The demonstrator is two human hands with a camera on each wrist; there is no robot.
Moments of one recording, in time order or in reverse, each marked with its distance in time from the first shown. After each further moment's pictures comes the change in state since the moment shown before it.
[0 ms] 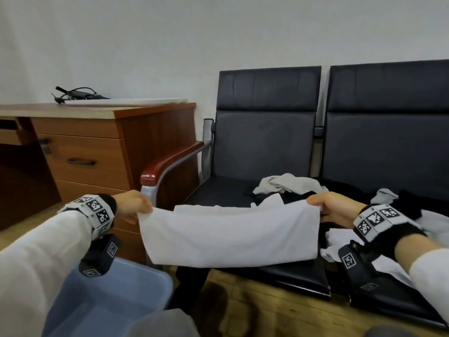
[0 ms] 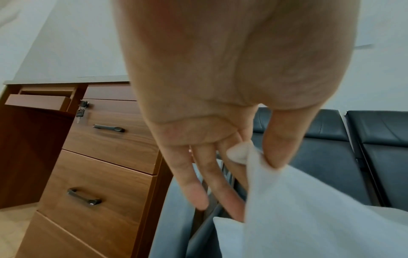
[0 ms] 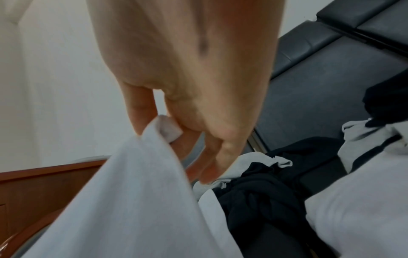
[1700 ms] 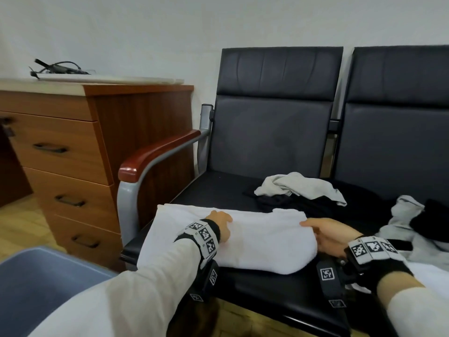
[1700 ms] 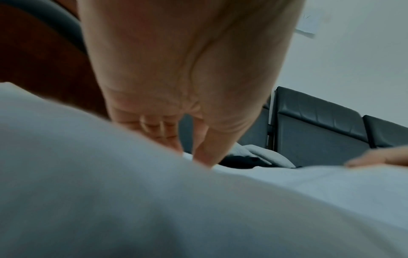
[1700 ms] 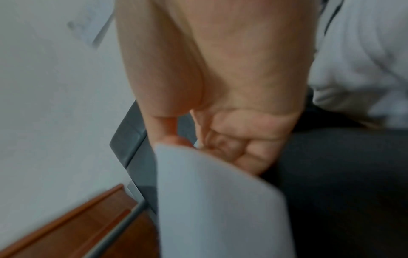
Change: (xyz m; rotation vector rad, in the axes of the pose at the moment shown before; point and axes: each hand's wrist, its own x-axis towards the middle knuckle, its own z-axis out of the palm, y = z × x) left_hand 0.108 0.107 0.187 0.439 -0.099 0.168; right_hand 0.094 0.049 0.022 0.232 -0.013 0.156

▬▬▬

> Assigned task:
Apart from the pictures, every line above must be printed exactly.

> Reply to the task:
The demonstrator is two human hands with a camera on each wrist; there is no robot.
Moments of one recording, in time order or in reverse, each marked with its distance in time from the first shown. After each further moment's pictures comes the change in state since the moment shown before it.
[0 ms] 
[0 ms] 
[0 ms] 
[1700 ms] 
[1700 ms] 
[1700 ms] 
Change: (xyz m; rotation vector rad, in the axes of the pose at the moment shown before; point and axes: each hand's wrist, its own x-axis towards the middle knuckle, its own z-axis out of the palm, y = z × x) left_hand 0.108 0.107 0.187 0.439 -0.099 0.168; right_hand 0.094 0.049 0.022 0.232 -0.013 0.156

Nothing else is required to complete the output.